訂正の範囲は広い。ハマイが2021年12月期以降に提出した全ての有価証券報告書について、主要な経営指標等、経営成績等の状況、設備の状況、コーポレートガバナンスに関する記載、そして連結・単体双方の財務諸表が訂正の対象となっている。以下の数値は、訂正後に公開情報として現在示されているものである。

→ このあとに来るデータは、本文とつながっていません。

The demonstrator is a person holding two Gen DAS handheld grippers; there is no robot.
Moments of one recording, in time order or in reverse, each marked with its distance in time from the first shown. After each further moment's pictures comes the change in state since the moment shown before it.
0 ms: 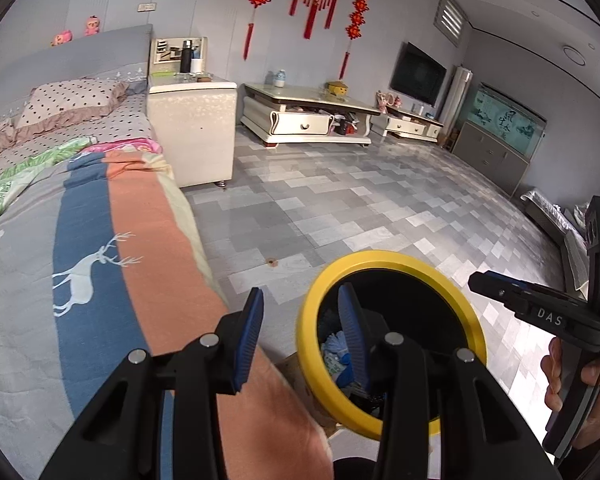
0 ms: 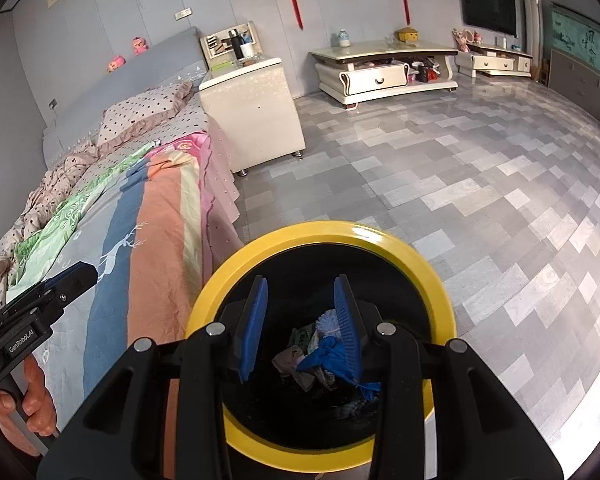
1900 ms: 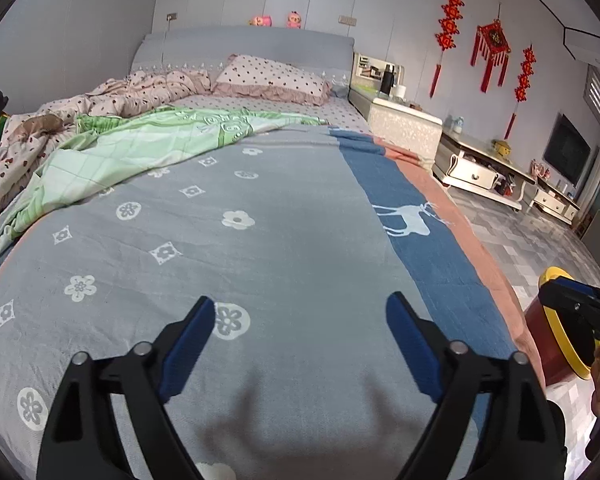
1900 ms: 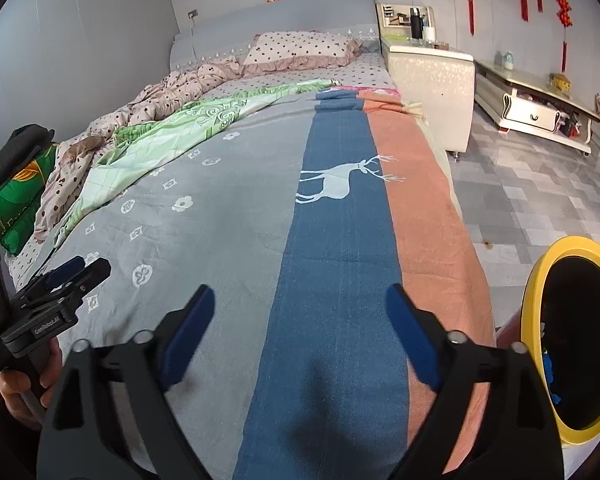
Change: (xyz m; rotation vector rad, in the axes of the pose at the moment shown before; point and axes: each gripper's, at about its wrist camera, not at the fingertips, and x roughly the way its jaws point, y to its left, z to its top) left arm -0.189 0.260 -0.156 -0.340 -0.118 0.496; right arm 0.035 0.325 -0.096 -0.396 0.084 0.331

ハマイの訂正後業績、2021年12月期~2025年12月期
数値は、各訂正後の有価証券報告書に記載された訂正後の連結合計額である。
12月期売上高経常利益親会社株主に帰属する純利益
2021¥9.46bn¥497.5mn¥353.1mn
2022¥11.20bn¥1.18bn¥885.9mn
2023¥11.13bn¥1.12bn¥836.8mn
2024¥12.09bn¥1.33bn¥513.8mn
2025¥12.72bn¥1.23bn¥830.7mn

訂正後の財務諸表には新たな監査報告書が付されている。訂正対象となった各年度について、これまでとは別の監査法人が訂正後の連結・単体財務諸表を監査した。最も古い2021年12月期については、当該監査報告書で意見不表明とされており、監査法人は意見表明の根拠となる十分な証拠を入手できなかったとしている。就任を辞退した監査法人は、現在進行中の事業年度から監査を担当する予定だった。同日提出されたハマイの半期報告書によれば、2026年6月期(半期)の監査法人も再び変更され、訂正後の財務諸表を監査した監査法人と同一の法人が担当することとなったが、通期の監査を誰が担当するかは開示資料からは確認できない。

ハマイは同日、もう一件の文書を提出した。2026年6月期(半期)の半期報告書で、新しい棚卸資産算定方法の下で作成された最初の実績である。営業活動によるキャッシュフローは10億7000万円の流出に転じ、前年同期の2億196万円の流出から悪化した。同社はこれを主に売上債権の増加によるものとしており、この会計処理の見直しが単なる書類上の問題ではなく、実際の運転資金の圧迫と共に生じていることを示している。